• [What the task requires]:
When you print the records, keep every line identical to the original.

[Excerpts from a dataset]
######
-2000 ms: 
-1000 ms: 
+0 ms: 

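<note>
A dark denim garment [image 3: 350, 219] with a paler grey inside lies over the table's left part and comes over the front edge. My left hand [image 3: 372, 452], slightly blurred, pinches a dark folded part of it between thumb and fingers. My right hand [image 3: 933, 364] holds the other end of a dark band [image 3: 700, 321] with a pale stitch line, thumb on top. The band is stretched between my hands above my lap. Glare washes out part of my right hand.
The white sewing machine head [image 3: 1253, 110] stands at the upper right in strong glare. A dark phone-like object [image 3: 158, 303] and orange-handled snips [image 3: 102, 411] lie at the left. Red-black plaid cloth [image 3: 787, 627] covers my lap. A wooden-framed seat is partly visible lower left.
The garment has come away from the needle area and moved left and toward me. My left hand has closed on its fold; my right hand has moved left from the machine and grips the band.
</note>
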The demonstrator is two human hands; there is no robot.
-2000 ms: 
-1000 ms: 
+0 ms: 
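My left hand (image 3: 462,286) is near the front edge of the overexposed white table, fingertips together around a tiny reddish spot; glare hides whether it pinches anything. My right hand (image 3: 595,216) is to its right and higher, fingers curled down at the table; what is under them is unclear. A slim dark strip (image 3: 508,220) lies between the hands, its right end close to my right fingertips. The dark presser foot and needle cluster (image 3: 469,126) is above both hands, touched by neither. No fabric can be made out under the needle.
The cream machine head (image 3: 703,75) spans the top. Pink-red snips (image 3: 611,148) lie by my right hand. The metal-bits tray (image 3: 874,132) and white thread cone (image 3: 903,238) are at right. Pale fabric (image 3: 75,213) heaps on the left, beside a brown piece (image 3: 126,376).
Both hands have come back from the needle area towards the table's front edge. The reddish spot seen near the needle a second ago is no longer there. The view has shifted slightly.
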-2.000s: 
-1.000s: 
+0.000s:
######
• [Answer to the problem]:
-2000 ms: 
-1000 ms: 
+0 ms: 

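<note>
A dark denim garment [image 3: 350, 219] with a paler grey inside lies over the table's left part and comes over the front edge. My left hand [image 3: 372, 452], slightly blurred, pinches a dark folded part of it between thumb and fingers. My right hand [image 3: 933, 364] holds the other end of a dark band [image 3: 700, 321] with a pale stitch line, thumb on top. The band is stretched between my hands above my lap. Glare washes out part of my right hand.
The white sewing machine head [image 3: 1253, 110] stands at the upper right in strong glare. A dark phone-like object [image 3: 158, 303] and orange-handled snips [image 3: 102, 411] lie at the left. Red-black plaid cloth [image 3: 787, 627] covers my lap. A wooden-framed seat is partly visible lower left.
The garment has come away from the needle area and moved left and toward me. My left hand has closed on its fold; my right hand has moved left from the machine and grips the band.
</note>
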The demonstrator is two human hands; there is no robot.
-2000 ms: 
-1000 ms: 
+0 ms: 
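My left hand (image 3: 462,286) is near the front edge of the overexposed white table, fingertips together around a tiny reddish spot; glare hides whether it pinches anything. My right hand (image 3: 595,216) is to its right and higher, fingers curled down at the table; what is under them is unclear. A slim dark strip (image 3: 508,220) lies between the hands, its right end close to my right fingertips. The dark presser foot and needle cluster (image 3: 469,126) is above both hands, touched by neither. No fabric can be made out under the needle.
The cream machine head (image 3: 703,75) spans the top. Pink-red snips (image 3: 611,148) lie by my right hand. The metal-bits tray (image 3: 874,132) and white thread cone (image 3: 903,238) are at right. Pale fabric (image 3: 75,213) heaps on the left, beside a brown piece (image 3: 126,376).
Both hands have come back from the needle area towards the table's front edge. The reddish spot seen near the needle a second ago is no longer there. The view has shifted slightly.
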-2.000s: 
-1.000s: 
+0.000s:

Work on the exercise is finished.